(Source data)
* * *

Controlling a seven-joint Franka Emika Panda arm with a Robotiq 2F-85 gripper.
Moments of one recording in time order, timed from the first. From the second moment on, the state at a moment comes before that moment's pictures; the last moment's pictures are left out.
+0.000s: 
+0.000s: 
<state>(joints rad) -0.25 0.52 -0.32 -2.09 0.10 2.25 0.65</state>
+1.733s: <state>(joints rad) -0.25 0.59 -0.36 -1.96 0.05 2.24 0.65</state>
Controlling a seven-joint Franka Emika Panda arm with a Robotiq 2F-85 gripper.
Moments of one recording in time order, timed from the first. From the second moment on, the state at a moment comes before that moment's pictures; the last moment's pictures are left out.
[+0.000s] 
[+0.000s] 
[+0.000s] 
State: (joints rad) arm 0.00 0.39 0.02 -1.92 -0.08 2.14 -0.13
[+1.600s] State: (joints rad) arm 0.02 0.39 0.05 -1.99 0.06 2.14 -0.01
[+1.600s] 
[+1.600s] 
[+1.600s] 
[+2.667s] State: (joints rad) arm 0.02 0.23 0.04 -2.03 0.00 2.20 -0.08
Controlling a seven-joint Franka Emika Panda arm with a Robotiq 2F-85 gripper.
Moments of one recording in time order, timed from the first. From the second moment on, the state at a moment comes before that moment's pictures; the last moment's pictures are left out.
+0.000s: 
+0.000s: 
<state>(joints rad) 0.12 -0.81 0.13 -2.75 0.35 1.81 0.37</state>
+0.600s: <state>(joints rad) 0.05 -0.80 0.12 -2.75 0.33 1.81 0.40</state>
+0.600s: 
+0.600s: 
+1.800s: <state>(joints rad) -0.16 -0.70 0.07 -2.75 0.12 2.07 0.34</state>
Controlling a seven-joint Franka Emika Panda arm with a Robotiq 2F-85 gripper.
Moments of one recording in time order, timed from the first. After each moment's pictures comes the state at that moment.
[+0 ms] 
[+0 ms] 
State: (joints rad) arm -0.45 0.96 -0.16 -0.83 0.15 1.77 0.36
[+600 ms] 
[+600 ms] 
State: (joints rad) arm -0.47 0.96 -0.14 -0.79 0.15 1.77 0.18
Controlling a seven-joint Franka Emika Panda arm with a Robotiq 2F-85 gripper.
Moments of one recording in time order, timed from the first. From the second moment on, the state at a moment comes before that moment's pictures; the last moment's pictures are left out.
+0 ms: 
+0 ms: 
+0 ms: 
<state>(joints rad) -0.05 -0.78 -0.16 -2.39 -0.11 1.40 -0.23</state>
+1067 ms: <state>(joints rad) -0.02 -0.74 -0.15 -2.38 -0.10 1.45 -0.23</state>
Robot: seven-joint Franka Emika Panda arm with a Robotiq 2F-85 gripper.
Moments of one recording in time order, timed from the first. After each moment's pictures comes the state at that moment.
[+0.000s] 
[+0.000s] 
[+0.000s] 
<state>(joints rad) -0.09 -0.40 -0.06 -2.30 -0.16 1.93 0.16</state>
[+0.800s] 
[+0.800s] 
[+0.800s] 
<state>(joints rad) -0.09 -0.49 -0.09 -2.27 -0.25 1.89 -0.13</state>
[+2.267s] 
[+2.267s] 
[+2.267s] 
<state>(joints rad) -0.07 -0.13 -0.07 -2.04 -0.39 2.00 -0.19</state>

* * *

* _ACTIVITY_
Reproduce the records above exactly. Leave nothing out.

* _RESPONSE_
Controlling a seven-joint Franka Emika Panda arm with a Robotiq 2F-85 gripper.
Moments of one recording in time order, timed from the first. From the second moment on, the state at a moment comes before that moment's pictures; the last moment's pictures are left out.
+0.000s: 
+0.000s: 
<state>(joints rad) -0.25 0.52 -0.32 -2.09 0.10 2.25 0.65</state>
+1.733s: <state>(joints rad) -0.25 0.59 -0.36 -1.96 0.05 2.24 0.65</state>
Controlling a seven-joint Franka Emika Panda arm with a Robotiq 2F-85 gripper.
Moments of one recording in time order, timed from the first. From the second moment on, the state at a moment comes before that moment's pictures; the last moment's pictures are left out.
[+0.000s] 
[+0.000s] 
[+0.000s] 
State: (joints rad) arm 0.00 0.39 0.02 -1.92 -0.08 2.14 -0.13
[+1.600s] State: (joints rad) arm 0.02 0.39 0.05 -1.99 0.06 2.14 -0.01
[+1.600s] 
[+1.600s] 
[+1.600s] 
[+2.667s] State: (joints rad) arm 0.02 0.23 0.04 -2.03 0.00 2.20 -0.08
Controlling a seven-joint Franka Emika Panda arm with a Robotiq 2F-85 gripper.
Moments of one recording in time order, timed from the first. From the second moment on, the state at a moment comes before that moment's pictures; the last moment's pictures are left out.
+0.000s: 
+0.000s: 
<state>(joints rad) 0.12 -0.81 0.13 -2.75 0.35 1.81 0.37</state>
+0.600s: <state>(joints rad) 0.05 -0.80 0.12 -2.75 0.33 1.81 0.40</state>
+0.600s: 
+0.600s: 
+1.800s: <state>(joints rad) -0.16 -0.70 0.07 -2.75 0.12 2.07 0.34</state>
Controlling a seven-joint Franka Emika Panda arm with a Robotiq 2F-85 gripper.
Moments of one recording in time order, timed from the first. After each moment's pictures comes the state at that moment.
[+0 ms] 
[+0 ms] 
State: (joints rad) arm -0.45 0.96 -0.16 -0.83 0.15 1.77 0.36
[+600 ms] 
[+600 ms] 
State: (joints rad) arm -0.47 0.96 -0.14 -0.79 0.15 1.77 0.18
Controlling a seven-joint Franka Emika Panda arm with a Robotiq 2F-85 gripper.
Moments of one recording in time order, timed from the first. From the second moment on, the state at a moment comes before that moment's pictures; the last moment's pictures are left out.
+0 ms: 
+0 ms: 
+0 ms: 
<state>(joints rad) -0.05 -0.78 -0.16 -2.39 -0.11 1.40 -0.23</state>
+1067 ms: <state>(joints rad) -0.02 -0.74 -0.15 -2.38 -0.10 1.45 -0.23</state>
Robot: seven-joint Franka Emika Panda arm with a Robotiq 2F-85 gripper.
Moments of one recording in time order, timed from the first. After each moment's pictures comes the state at that moment.
[+0.000s] 
[+0.000s] 
[+0.000s] 
<state>(joints rad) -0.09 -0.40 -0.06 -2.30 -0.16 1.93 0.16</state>
[+0.800s] 
[+0.800s] 
[+0.800s] 
<state>(joints rad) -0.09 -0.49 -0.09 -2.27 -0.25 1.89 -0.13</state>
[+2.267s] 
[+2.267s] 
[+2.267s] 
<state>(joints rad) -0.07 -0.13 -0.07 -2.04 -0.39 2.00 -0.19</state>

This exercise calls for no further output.